Há muitos casos em que a operadora indica ao médico o uso de material inferior ao recomendado, como forma de baratear o tratamento. O STJ foi claro: o plano de saúde, obrigatoriamente, deve oferecer o tratamento mais moderno e adequado, mesmo se o contrato prever um método ultrapassado. Até mesmo se o procedimento ainda não existia quando o contrato foi assinado, o plano terá que garantir a cobertura.
Internação
Depois de enfrentar toda a burocracia para o atendimento, o usuário se depara com outro problema: a internação. Como forma de minimizar as despesas, alguns convênios médicos se recusam em cobrir as internações ou tentam limitá-las. Alguns usuários que pagam por quarto particular, por exemplo, acabando tendo de dividir o ambiente. Nos casos de quartos de UTI (Unidade de Tratamento Intensivo), a recusa é ainda mais comum. Para essa situação, o STJ também já sentenciou que não pode haver qualquer restrição no tratamento.
Conforme o Cash havia mostrado, o entendimento dos magistrados é que atendimento ao beneficiário de convênio médico não deve ser baseado exclusivamente em critérios econômicos. Portanto, o convênio médico deve oferecer o tratamento adequado, independentemente do valor.

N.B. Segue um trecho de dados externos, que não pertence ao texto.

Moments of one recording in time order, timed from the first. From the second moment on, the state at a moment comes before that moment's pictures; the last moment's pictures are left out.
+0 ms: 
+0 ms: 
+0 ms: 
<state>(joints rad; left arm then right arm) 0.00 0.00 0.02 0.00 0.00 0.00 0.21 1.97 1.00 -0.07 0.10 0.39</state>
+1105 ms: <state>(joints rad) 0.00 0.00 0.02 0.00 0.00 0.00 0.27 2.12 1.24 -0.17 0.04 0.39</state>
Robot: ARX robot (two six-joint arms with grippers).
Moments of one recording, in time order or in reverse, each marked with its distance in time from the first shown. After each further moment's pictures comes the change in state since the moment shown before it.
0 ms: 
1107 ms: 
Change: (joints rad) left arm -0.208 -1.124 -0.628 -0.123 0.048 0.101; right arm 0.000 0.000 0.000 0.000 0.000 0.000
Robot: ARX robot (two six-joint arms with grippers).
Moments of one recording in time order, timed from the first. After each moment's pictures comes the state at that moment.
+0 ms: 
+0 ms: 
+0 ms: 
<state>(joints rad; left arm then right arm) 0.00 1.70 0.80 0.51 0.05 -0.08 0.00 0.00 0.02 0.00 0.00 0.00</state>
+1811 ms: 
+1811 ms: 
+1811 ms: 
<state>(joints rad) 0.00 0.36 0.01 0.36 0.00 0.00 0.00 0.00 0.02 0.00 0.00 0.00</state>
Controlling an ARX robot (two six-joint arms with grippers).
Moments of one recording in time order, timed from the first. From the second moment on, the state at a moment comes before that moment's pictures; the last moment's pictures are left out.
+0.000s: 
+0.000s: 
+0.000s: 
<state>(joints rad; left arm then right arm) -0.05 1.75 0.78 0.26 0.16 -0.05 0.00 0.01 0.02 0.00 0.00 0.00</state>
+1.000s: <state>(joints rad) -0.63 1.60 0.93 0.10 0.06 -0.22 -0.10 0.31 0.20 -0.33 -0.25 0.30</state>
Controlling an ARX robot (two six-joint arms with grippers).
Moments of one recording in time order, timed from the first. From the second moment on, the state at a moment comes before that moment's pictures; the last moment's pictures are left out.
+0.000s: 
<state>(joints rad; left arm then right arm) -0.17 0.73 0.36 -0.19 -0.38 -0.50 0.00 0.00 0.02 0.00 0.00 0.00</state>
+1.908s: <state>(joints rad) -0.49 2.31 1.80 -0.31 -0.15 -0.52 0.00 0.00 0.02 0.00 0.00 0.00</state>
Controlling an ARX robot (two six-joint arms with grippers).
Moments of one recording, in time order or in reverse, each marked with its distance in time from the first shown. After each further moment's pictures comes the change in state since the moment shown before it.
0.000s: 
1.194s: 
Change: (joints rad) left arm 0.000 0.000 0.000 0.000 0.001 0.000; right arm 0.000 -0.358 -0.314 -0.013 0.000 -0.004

Do contrário, a orientação é que o usuário procure a Justiça para garantir seus direitos.
Idosos
O reajuste de mensalidade para maiores de 60 anos é um dos pontos mais críticos na guerra entre operadoras e usuários. Alguns aumentos chegam a 200% na passagem para a faixa etária, o que é condenado pelo Estatuto do Idoso.
A Justiça já cancelou diversos reajustes considerados abusivos para o público da terceira idade. O STJ (Superior Tribunal de Justiça) reconhece que as determinações do Estatuto do Idoso envolvem todos aqueles que completaram 60 anos após 3 de outubro de 2003 – data em que as regras entraram em vigor. Muitos dos casos de desrespeito são denunciados à Defensoria Pública, através do número 0800-2852279.

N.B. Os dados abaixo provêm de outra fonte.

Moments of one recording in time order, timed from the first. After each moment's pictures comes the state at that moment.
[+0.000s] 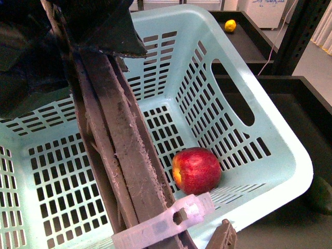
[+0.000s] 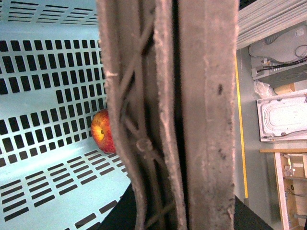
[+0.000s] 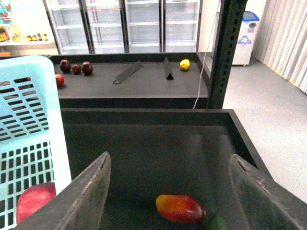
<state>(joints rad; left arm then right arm) -0.68 1.24 0.81 -0.11 -0.02 -0.86 0.00 0.01 0.02 0.00 0.00 0.00</state>
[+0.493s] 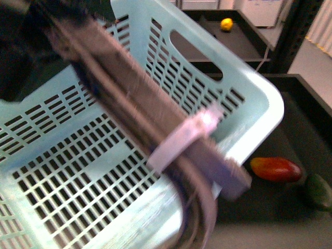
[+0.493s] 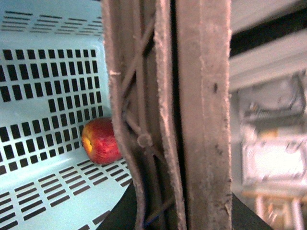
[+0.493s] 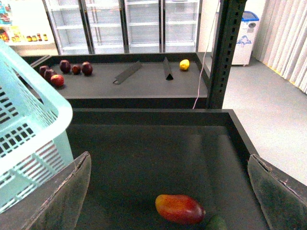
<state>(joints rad) -0.65 1.23 0.77 0.04 -0.27 -1.20 0.00 0.01 0.02 0.00 0.00 0.00</state>
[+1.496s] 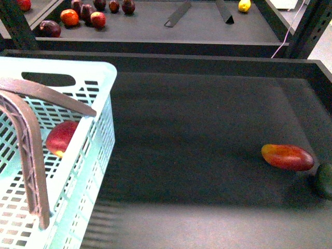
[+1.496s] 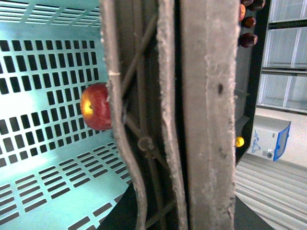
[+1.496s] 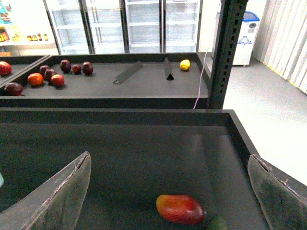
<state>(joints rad) -0.02 1.25 0.58 0.08 -0.07 -1.47 0.00 0.01 0.02 0.00 0.00 0.00</state>
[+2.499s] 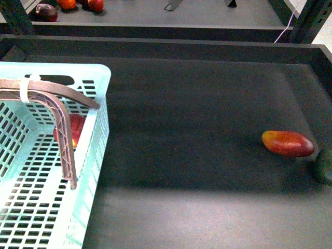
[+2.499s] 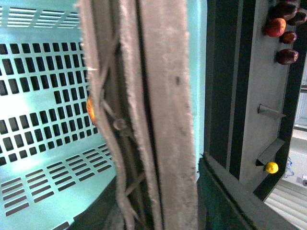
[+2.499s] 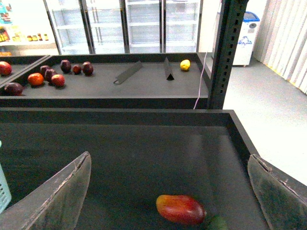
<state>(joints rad) -0.05 1.54 0.64 0.18 -0.16 -1.48 0.00 0.01 0.02 0.00 0.00 0.00</state>
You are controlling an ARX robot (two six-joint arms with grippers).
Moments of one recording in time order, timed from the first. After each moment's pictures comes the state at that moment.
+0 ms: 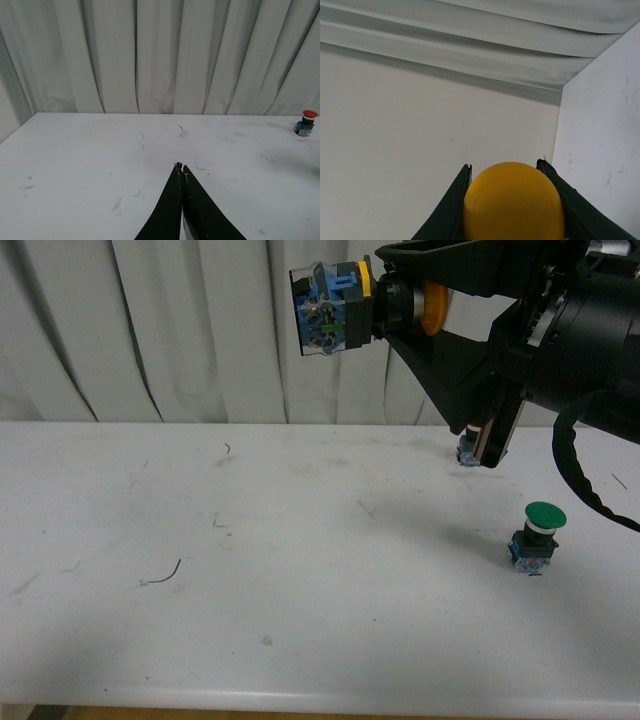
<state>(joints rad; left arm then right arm) 0.00 0.07 0.08 -0.01 0.00 0.00 0.31 1.84 0.76 1.28 -0.59 1.44</state>
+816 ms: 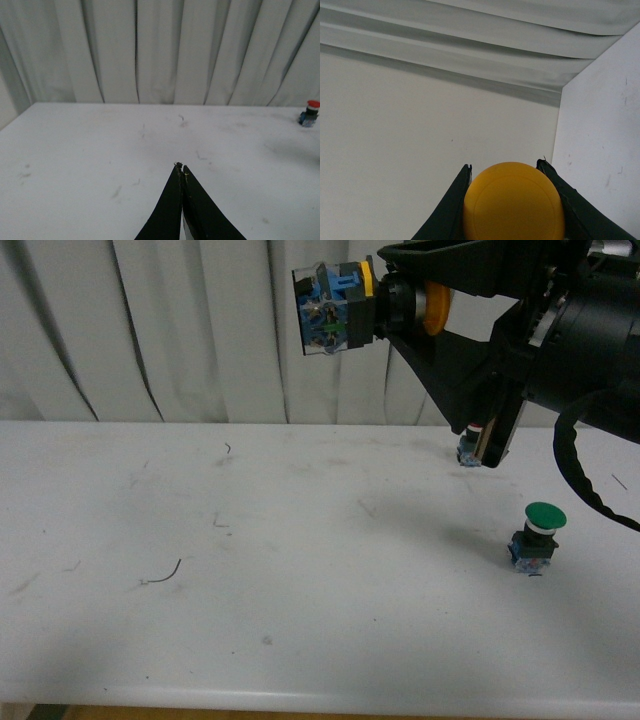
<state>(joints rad) 0.00 0.01 0.01 -0.01 0.00 0.00 0.31 1.84 0.76 1.28 -0.58 1.44</state>
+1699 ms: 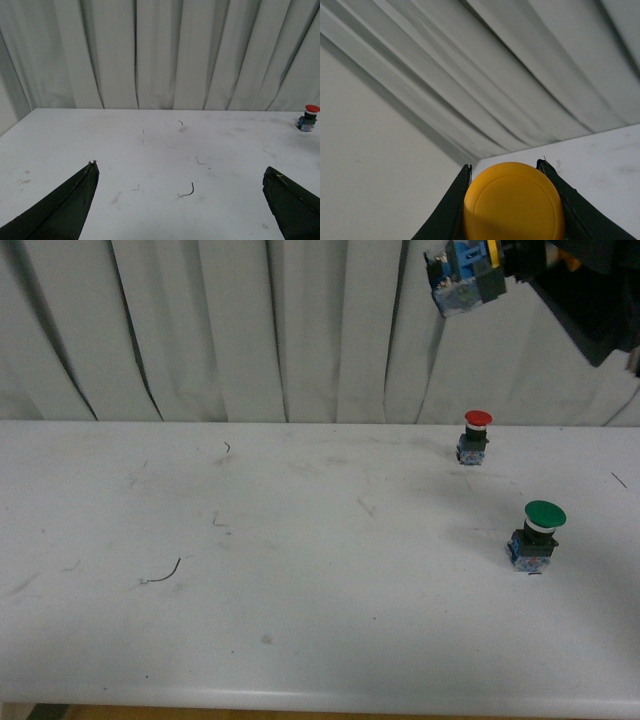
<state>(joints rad) 0.00 0.01 0.01 0.00 0.00 0.00 0.16 1.74 0.74 1.20 -0.50 0.89</state>
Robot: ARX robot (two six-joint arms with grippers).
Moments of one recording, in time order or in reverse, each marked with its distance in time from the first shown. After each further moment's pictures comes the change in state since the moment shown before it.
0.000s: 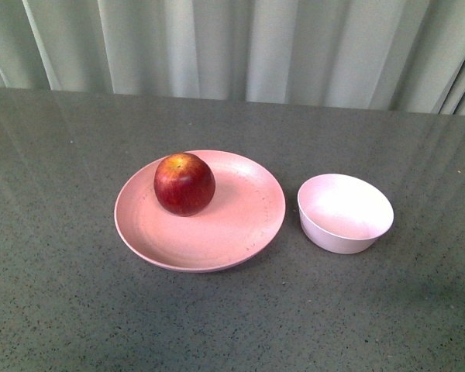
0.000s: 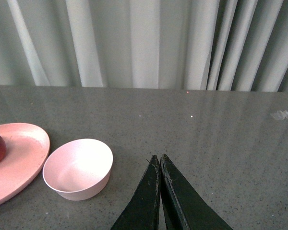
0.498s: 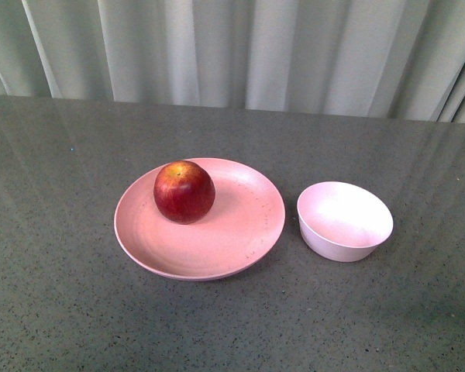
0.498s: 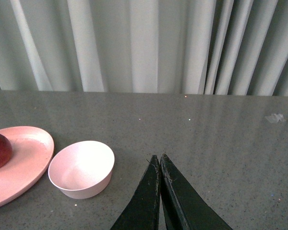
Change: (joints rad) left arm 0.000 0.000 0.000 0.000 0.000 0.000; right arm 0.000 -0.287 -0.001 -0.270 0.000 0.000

A especialista Maria Stella Gregori lembra que o papel da operadora do plano de saúde não é o de prestar serviço médico, mas sim, o de intermediação. Assim, o convênio deve respeitar o tratamento indicado pelo médico, sem qualquer limitação. Quem acabou tendo que pagar o tratamento como motivo de urgência, mesmo assim, pode entrar na Justiça para ser ressarcido. Há usuários que além de terem conseguido o dinheiro de volta, com juros e correção monetária, ainda receberam indenização por danos morais.
Como ingressar com a ação
Para entrar com a ação contra seu plano de saúde, o usuário deve procurar a Justiça Comum. Dependendo do valor da ação, há a possibilidade de entrar com o processo nos Juizados Especiais Cíveis, mais conhecidos como de Pequenas Causas, que, geralmente, são mais rápidos. No entanto, como se trata de uma questão de saúde, dependendo da urgência, a Justiça pode conceder uma liminar para atendimento imediato.
Aos procurar pela Justiça, é interessante que o reclamante leve tudo que possa comprovar sua reivindicação. Por exemplo, se a causa envolver a recusa de atendimento, é interessante portar as anotações do nome do funcionário, horário e local. Testemunhas também poderão ser ouvidas. Na verdade, quem deve provar que não deve é o acusado – no caso a operadora -, e não o consumidor. Mas o material pode contribuir positivamente para a decisão do juiz e agiliza ainda mais o procedimento.
Caso o valor da reivindicação seja de até 40 salários mínimos (R$ 18.600), a ação pode ser movida nos Juizados Especiais Cíveis. Acima desse valor, é preciso procurar a Justiça Comum. Até 20 salários mínimos, não é necessário constituir advogado. Já de 20 a 40 salários mínimos, é exigida a contratação do profissional de direito.